You can use Negative lookahead construction that asserts what is invalid to match. Its format is (?! ... )
For your case you can try something like this:
This will not match the input string if it has 2 or more consecutive dots, commas or slashes (or any combination of them)
(?!.*[.,\/]{2}) ... rest of the regex
This will not match the input string if it has more than 5 characters 'A'.
(?!(.*A.*){5}) ... rest of the regex
This will match everything except your restrictions. Repplace last part (.*) with your regex.
^(?!.*[.,\/]{2})(?!(.*\..*){5})(?!(.*,.*){5})(?!(.*\/.*){5}).*$
Note: This regex may no be optimized. It may be faster if you use loop to iterate over string characters and count their occurences.
You can use this regex:
^(?![^,./-]*([,./-])\1)(?![^,./-]*([,./-])(?:[^,./-]*\2){4})[ \da-z,./-]+$
In C#:
foundMatch = Regex.IsMatch(yourString, #"^(?![^,./-]*([,./-])\1)(?![^,./-]*([,./-])(?:[^,./-]*\2){4})[ \da-z,./-]+$", RegexOptions.IgnoreCase);
Explanation
The ^ anchor asserts that we are at the beginning of the string
The negative lookahead (?![^,./-]*([,./-])\1) asserts that it is not possible to match any number of special chars, followed by one special char (captured to Group 1) followed by the same special char (the \1 backreference)
The negative lookahead (?![^,./-]*([,./-])(?:[^,./-]*\2){4}) ` asserts that it is not possible to match any number of special chars, followed by one special char (captured to Group 2), then any non-special char and that same char from Group 2, four times (five times total)
The $ anchor asserts that we are at the end of the string
A regular expression string to detect invalid strings is:
[^\w \-\r\n]{2}|(?:[\w \-]+[^\w \-\r\n]){5}
As C# string literal (regular and verbatim):
"[^\\w \\-\\r\\n]{2}|(?:[\\w \\-]+[^\\w \\-\\r\\n]){5}"
#"[^\w \-\r\n]{2}|(?:[\w \-]+[^\w \-\r\n]){5}"
It is much easier to find a string than to validate if a string does not contain ...

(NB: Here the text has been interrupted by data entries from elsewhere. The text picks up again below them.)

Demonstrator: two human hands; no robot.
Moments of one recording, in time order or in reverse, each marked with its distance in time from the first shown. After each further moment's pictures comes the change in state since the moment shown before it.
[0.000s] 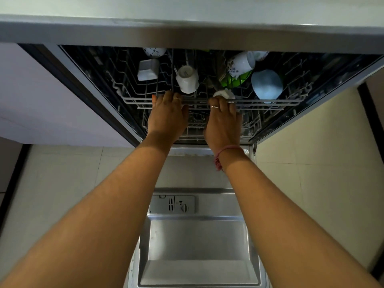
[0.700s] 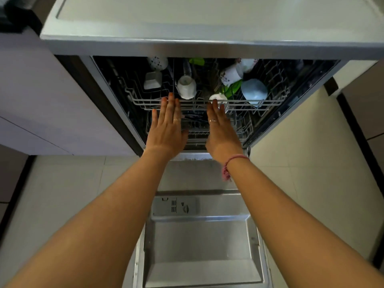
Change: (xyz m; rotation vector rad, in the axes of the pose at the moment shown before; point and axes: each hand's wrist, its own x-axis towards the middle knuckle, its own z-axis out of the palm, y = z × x) left_hand -0.076 0.002 -0.038 0.115 -0.066 0.054; right_hand -0.054 -0.016 -0.056 0.177 -0.271 -0.038
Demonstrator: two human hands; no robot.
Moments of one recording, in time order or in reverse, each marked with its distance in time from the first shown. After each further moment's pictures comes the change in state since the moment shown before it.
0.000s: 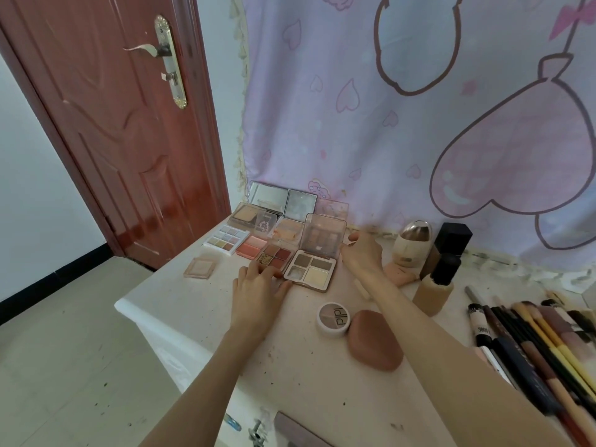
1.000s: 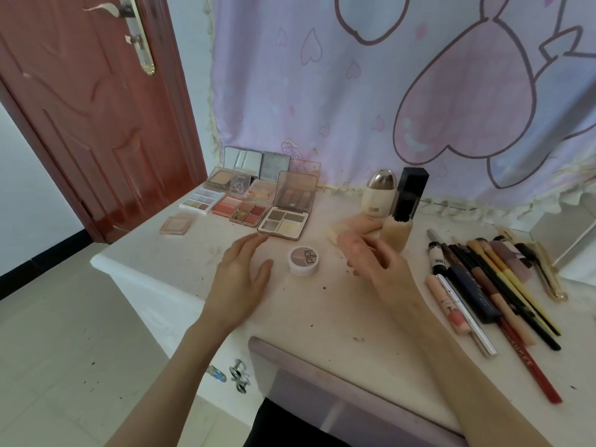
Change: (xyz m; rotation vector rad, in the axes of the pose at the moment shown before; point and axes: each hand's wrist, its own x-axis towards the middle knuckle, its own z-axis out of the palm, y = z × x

It can be checked with this expression if the string entered by the user is invalid because of a match of 2 special characters in sequence OR 5 special characters used in the string.
Explanation:
[^...] ... a negative character class definition which matches any character NOT being one of the characters listed within the square brackets.
\w ... a word character which is either a letter, a digit or an underscore.
The next character is simply a space character.
\- ... the hyphen character which must be escaped with a backslash within square brackets as otherwise the hyphen character would be interpreted as "FROM x TO z" (except when being the first or the last character within the square brackets).
\r ... carriage return
\n ... line-feed
Therefore [^\w \-\r\n] finds a character which is NOT a letter, NOT a digit, NOT an underscore, NOT a space, NOT a hyphen, NOT a carriage return and also NOT a line-feed.
{2} ... the preceding expression must match 2 such characters.
So with the expression [^\w \-\r\n]{2} it can be checked if the string contains 2 special characters in a sequence which makes the string invalid.
| ... OR
(?:...) ... none marking group needed here for applying the expression inside with the multiplier {5} at least 5 times.
[...] ... a positive character class definition which matches any character being one of the characters listed within the square brackets.
[\w \-]+ ... find a word character, or a space, or a hyphen 1 or more times.
[^\w \-\r\n] ... and next character being NOT a word character, space, hyphen, carriage return or line-feed.
Therefore (?:[\w \-]+[^\w \-\r\n]){5} finds a string with 5 "special" characters between "standard" characters.